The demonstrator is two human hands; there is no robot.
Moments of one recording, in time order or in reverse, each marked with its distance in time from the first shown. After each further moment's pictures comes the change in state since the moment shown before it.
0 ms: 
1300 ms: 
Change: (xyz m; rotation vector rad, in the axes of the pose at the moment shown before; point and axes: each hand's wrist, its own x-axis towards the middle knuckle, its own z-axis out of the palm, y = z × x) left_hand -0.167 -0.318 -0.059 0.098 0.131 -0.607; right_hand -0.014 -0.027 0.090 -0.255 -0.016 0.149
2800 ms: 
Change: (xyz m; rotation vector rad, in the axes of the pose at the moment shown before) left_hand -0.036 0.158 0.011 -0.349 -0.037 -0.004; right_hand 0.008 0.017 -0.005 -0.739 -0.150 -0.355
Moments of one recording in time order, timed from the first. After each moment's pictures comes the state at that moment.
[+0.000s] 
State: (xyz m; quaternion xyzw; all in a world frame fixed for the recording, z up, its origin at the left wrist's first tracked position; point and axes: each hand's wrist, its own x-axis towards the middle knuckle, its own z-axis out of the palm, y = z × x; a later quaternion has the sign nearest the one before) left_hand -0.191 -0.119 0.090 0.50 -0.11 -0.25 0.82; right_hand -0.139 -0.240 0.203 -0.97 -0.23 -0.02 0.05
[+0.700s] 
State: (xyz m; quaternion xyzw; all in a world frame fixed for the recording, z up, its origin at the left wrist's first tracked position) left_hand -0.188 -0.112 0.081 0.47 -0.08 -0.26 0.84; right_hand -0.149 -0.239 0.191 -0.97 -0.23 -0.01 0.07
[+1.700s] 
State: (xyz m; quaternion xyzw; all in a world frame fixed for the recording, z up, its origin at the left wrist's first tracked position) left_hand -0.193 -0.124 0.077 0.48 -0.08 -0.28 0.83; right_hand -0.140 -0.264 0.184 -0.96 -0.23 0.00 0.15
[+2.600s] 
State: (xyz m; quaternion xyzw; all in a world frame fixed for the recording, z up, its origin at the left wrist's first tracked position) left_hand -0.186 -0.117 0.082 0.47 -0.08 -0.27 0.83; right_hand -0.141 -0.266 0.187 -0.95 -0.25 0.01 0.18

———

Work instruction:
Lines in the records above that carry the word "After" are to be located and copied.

Answer box:
Moments of one recording, in time order or in reverse, each marked with its distance in time from the first shown. After each further moment's pictures comes the change in state since the moment shown before it.
Moments of one recording in time order, timed from the first. After each moment's pictures comes the state at that moment.

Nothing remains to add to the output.